The reason escapeshellarg() will not work in a single quoted string is:

# for this input:
The smith's "; rm -rf *; echo "went to town

# after escapeshellarg()
'The smith\'s "; rm -rf *; echo "went to town'

# Works fine if left as a top-level argument
/usr/bin/command 'The smith\'s "; rm -rf *; echo "went to town'

# BUT if put in a double-quoted string:
/usr/bin/command "subcommand1 'The smith\'s "; rm -rf *; echo "went to town'"
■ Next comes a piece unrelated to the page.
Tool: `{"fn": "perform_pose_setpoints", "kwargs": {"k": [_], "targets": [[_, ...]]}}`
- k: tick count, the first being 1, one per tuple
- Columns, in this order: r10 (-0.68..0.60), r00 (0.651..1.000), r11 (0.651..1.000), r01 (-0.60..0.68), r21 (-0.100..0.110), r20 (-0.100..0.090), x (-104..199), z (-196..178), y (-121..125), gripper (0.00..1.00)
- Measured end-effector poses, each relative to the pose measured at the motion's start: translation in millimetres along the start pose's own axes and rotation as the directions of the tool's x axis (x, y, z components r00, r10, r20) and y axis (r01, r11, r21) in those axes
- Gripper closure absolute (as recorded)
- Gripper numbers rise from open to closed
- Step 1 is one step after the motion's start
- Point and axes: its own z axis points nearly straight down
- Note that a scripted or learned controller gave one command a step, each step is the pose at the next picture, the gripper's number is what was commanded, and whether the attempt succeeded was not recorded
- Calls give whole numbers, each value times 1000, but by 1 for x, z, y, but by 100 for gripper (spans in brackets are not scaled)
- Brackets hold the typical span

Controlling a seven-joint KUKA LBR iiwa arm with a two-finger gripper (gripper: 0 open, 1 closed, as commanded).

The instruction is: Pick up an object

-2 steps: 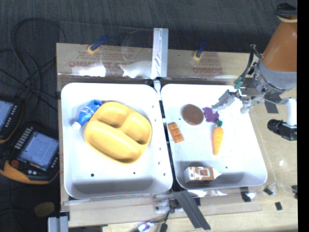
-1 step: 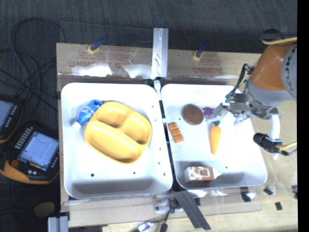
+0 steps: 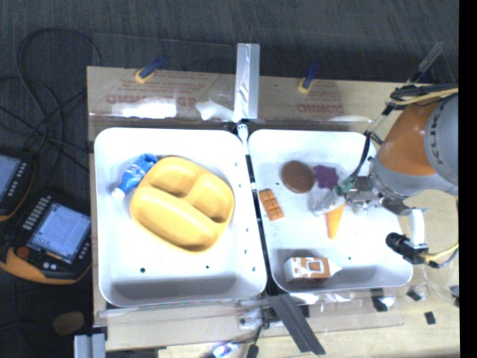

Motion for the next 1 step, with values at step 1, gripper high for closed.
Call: {"fn": "perform_pose_setpoints", "kwargs": {"k": [1], "targets": [[0,1000,1000,0,-3,0,0,-10,1,100]]}}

# it is broken into 3 shell commands:
/usr/bin/command "something and 'The smith\'s ";
rm -rf *;
echo "went to town'"

# bad day...

What about using heredoc?

$str = <<<'EOD'
/usr/local/bin/exiv2 -M "set Iptc.Application2.Caption String $options" modify IMG.jpg

To modify this to use excapeshellcmd():

$options = excapeshellcmd($caption);
$command = <<<'EOD'
/usr/local/bin/exiv2 -M"set Iptc.Application2.Caption String $options" modify IMG.jpg

Because of Exiv2’s non-standard shell arguments, it is not easy to reach a simple and robust solution to handle user-supplied quotes correctly. There is another solution that is likely to be far more reliable and easy to maintain with a small performance penalty.

Write the Exiv2 instructions to a file cmds.txt, then call:

exiv2 -m cmds.txt IMG.jpg

to read the instructions from the file.

Update: I have implemented this method and it requires no escaping of the user-supplied data. This data is written directly to a text file which is read in by Exiv2. The Exiv2 command file format is very simple and newline-terminated, allow no escaping within values, so all I need to do is prevent newlines from passing through, which I was not allowing anyway.